The hype surrounding Turnage’s latest opera has been building for over a year. This, we were assured, is the work that will bring new life to a decrepit genre: the Great White (trash) Hope of opera. Judging by the teeny-bopper rapture of last night’s audience, its success is certain; new audiences have already been seduced through the forbidding portals of the opera house and have liked what they have found within. There’s just one problem — I’m not sure that Anna Nicole really is an opera.

With the likes of Sondheim, Weill (and even Bernstein, whose melodic fingerprints were all over Turnage’s score) stretching the musical vocabulary of Broadway past all expectations, there’s little in Turnage’s decidedly conservative score to set it apart. Brash, blowsy and bluesy, Anna Nicole is all shimmying trumpets and thumping bass-line. Voices are amplified to cope with the volume coming from the pit, losing that naked voice-intimacy that only opera can offer. Yes it’s through-composed, but so is Evita. Trying to convert people into opera by showing them Anna Nicole is like trying to get children to like fruit by giving them Starbursts.

That’s not to say that it’s not enjoyable — it is. Act I is perhaps the best theatrical night out currently on offer in London. Miriam Buether’s sets are a miracle of artificial colours and flavours; Walmart hoardings jostle up again stripper poles and ceramic Disney animals — the lifeless sidekicks to this most perverse of Cinderellas. Thomas’s libretto (all pre-packaged rhyming couplets, at its best in a crooning lament by the “restless, breastless masses”) frames the action with a Brechtian chorus of newscasters, whose probing microphones swarm ever closer as Anna Nicole’s death approaches. Turnage’s score (driven urgently from the pit by Antonio Pappano) sizzles and sashays along, wry little allusions to The Rake’s Progress and even Mahler’s Kindertotenlieder punctuating its all-American textures.

With Act II, however, comes more of the same. Short scenes and nagging rhymes keep Turnage’s score from the lyric release it seems to seek. In place of reflection, we get new distractions — a cynical refusal to validate the tragic status of our heroine.

Eva-Maria Westbroek leads the cast with all the southern swagger she can muster.

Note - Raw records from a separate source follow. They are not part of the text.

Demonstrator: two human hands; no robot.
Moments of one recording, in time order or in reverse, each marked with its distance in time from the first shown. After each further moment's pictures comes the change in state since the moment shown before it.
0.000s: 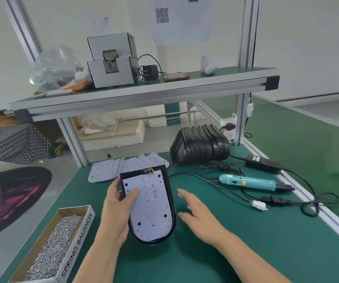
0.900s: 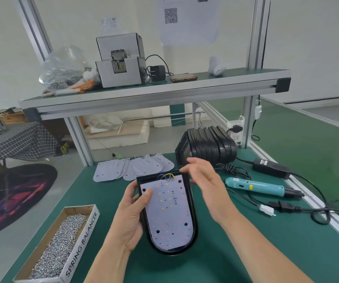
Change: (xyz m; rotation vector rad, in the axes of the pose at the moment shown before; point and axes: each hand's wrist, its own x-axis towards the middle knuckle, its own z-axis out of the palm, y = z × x) left_hand -0.014 -0.002 0.007 -0.245 -0.271 -0.121; right_hand 0.030 -0.053 -0.039 0.530 0.339 -0.191
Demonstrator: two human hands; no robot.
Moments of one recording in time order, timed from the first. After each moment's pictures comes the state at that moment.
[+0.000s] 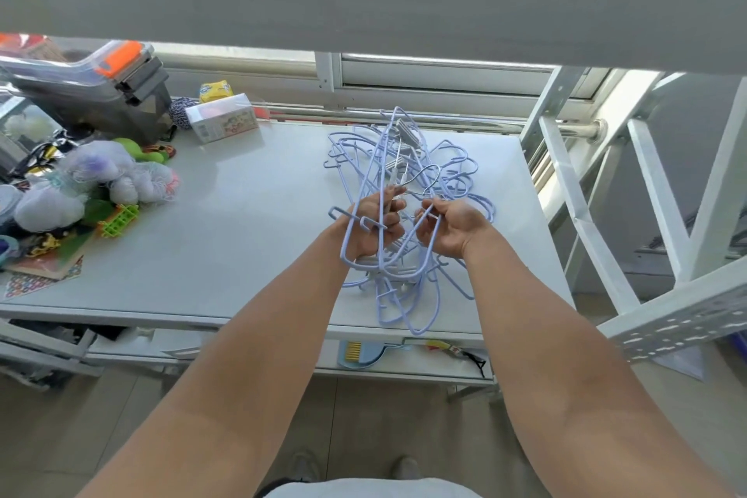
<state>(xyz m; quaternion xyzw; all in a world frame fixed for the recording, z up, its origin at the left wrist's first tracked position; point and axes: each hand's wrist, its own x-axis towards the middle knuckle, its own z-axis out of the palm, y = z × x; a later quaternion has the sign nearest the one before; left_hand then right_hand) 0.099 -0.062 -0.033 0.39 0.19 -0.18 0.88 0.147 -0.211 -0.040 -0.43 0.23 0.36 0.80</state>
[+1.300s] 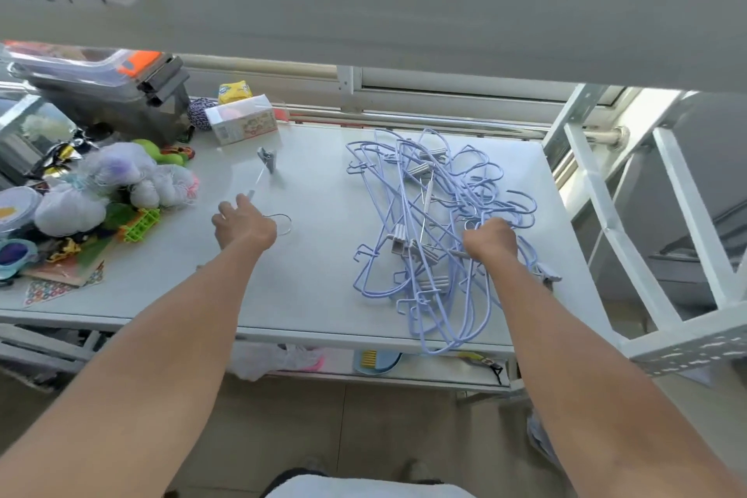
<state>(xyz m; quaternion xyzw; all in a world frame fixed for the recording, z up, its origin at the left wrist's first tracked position) 0.054 0.142 -0.070 0.88 0.45 0.00 0.18 0.139 -0.205 -0.052 -0.94 0.15 0.12 0.28</state>
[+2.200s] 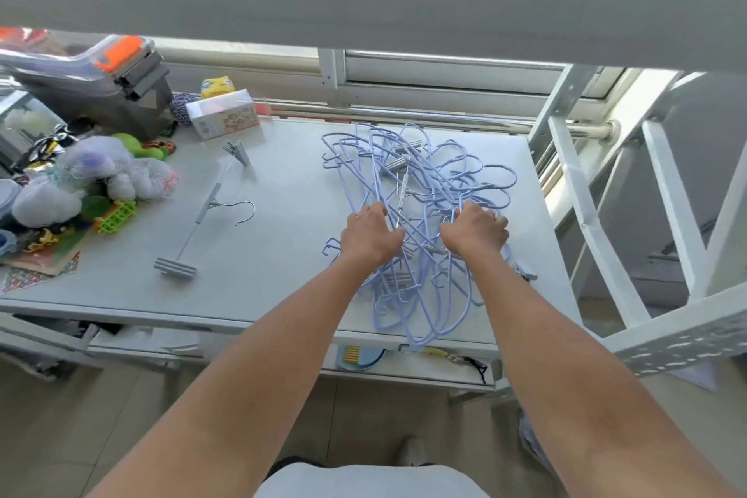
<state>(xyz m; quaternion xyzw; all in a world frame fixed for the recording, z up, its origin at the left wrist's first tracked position) 0.094 -0.076 -0.065 0.93 0.20 -0.03 0.30 0.150 -0.230 -0.055 -0.98 0.08 0.10 0.14</state>
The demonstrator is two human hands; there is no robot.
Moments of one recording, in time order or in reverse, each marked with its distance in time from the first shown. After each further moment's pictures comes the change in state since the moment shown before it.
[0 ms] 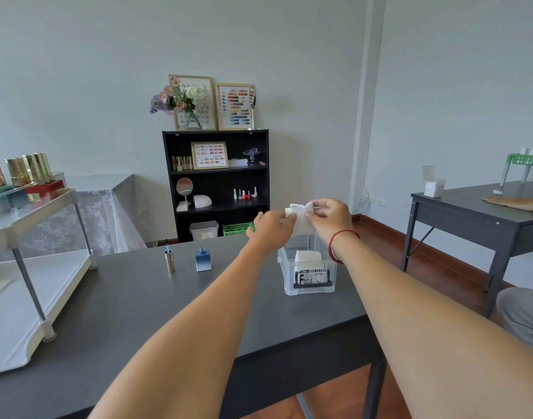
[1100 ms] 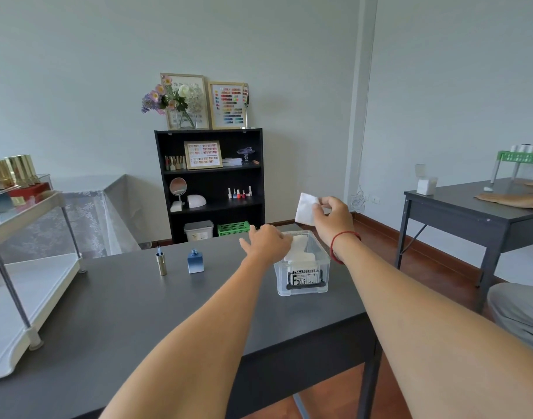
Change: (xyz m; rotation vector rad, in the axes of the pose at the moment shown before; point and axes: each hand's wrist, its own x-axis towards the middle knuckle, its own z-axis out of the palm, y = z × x) left_hand -0.002 -0.011 0.022 0.189 -0.069 -0.102; right_hand 0.001 0.001 -0.014 -0.098 0.068 -0.005
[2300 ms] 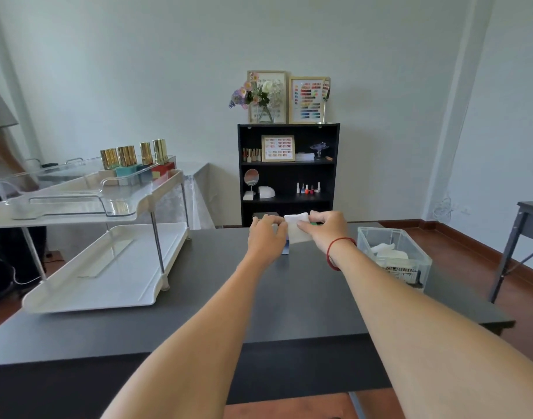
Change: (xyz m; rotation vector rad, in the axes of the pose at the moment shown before) left_hand -0.043 -0.134 -0.094 -0.337 0.331 0.001; right_hand -0.076 -0.054 0.130 0.154 -0.389 -0.049
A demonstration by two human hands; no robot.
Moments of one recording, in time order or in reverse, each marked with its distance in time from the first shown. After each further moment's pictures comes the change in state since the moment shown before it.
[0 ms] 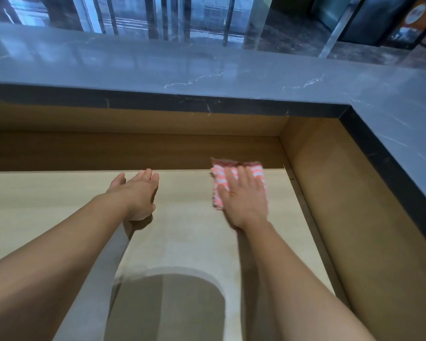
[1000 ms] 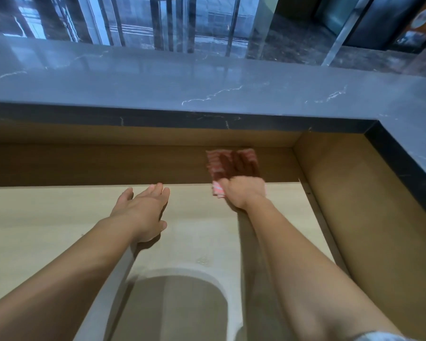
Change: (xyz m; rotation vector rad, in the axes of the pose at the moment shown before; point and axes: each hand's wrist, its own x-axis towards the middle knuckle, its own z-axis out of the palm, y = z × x) left_hand -0.002 -0.010 -0.001 -0.035 0.040 0.054; right_hand 0.076 -0.026 -0.016 0.073 -0.200 0.038
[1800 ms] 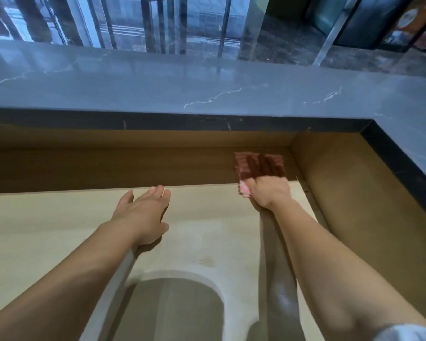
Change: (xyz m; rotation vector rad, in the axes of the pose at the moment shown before) left_hand 0.001 -0.006 0.000 -0.025 0.008 0.041; right_hand -0.012 0.044 -0.017 -0.122 -0.027 0.142
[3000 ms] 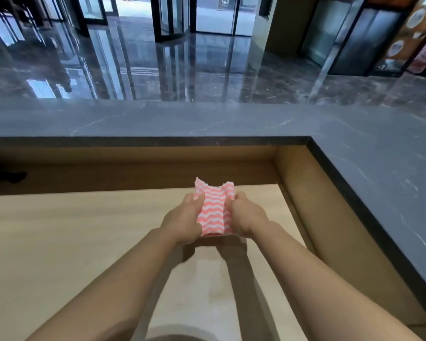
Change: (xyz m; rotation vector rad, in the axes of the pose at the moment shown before) left_hand -0.097 0.068 -0.007 -0.452 0.241 0.134; right_hand -0.177 -0.045 -0.046 0.201 0.009 -0.146
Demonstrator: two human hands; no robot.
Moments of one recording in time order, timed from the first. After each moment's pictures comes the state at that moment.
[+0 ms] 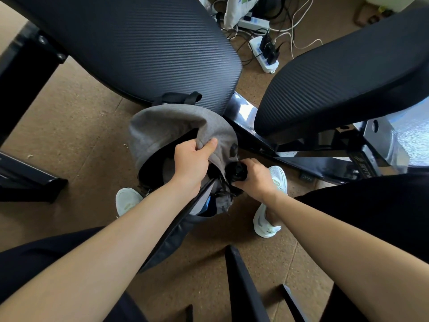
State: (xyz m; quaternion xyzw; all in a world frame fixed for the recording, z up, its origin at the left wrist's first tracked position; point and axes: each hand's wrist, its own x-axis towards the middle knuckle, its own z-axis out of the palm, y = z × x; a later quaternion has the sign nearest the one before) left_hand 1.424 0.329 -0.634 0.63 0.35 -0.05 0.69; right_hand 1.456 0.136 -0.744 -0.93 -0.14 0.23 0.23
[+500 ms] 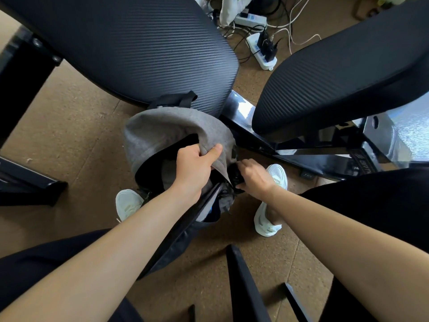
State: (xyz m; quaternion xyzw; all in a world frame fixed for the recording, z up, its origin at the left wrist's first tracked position) left_hand 1.418 0.320 -0.634 0.64 0.34 -0.07 0.68; right_hand 1.463 0.133 -0.754 -0.92 -0.25 0.26 0.13
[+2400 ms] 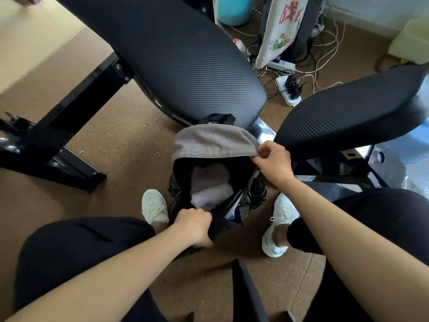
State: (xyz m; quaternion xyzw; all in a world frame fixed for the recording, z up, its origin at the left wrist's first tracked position) left_hand 1.304 0.341 -0.610 0.90 -0.01 -0.43 0.04; right_hand 1.484 0.172 -0.619 -0.90 -0.06 0.15 0.40
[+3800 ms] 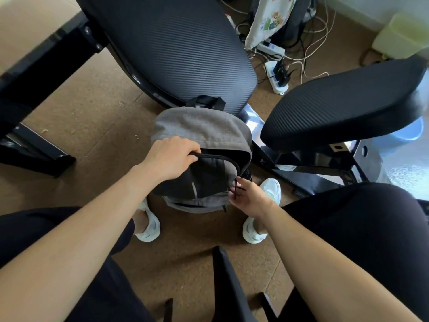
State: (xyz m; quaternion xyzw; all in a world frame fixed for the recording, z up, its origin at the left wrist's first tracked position) left_hand 1.385 0.398 -0.571 0.97 0.04 -0.18 0.15; right_hand 1.416 0.150 -0.727 -0.49 0.37 0.46 0.64
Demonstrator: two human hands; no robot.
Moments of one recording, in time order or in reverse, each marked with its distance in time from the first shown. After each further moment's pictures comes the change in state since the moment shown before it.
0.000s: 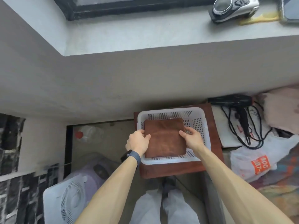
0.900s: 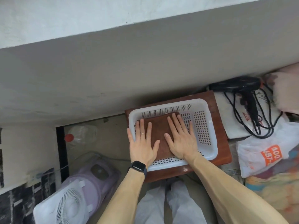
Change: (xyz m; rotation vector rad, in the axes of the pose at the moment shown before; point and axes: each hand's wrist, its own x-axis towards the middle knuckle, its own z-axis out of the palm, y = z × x) left_hand 0.033 -0.025 0.077 0.645 0.191 0.561; right_hand 0.040 0.055 0.042 -1.169 0.134 -0.645
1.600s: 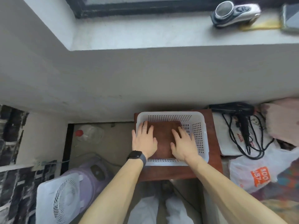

Combining powerhouse vocals with some really rather touching gestures in her Act II decline, she is almost enough to redeem the director Richard Jones’s brittle conclusion. Supported by Alan Oke as her husband and an under-used Gerald Finley as lover Stern (“Svengali, feeder, enabler, Bambi-killer”) it’s hard to imagine the cast being bettered.

Shock-tactics are nothing new in the world of opera. Only last season ENO proved that Ligeti’s 1977 Le Grand Macabre still has cheek-reddening impact, and their current Lucrezia Borgia is all but soft porn. Yet if you’re going to make the Royal Opera House ring to cries of “fuck” and “cunt” then you’d sure as hell better have a score that can match it for profanity. Modern, fresh and with plenty of charm, Anna Nicole falls short in its music. Anna Nicole might be the one to “rape the American dream” but Turnage is perhaps the greater criminal, plundering the American Songbook for second-hand parts.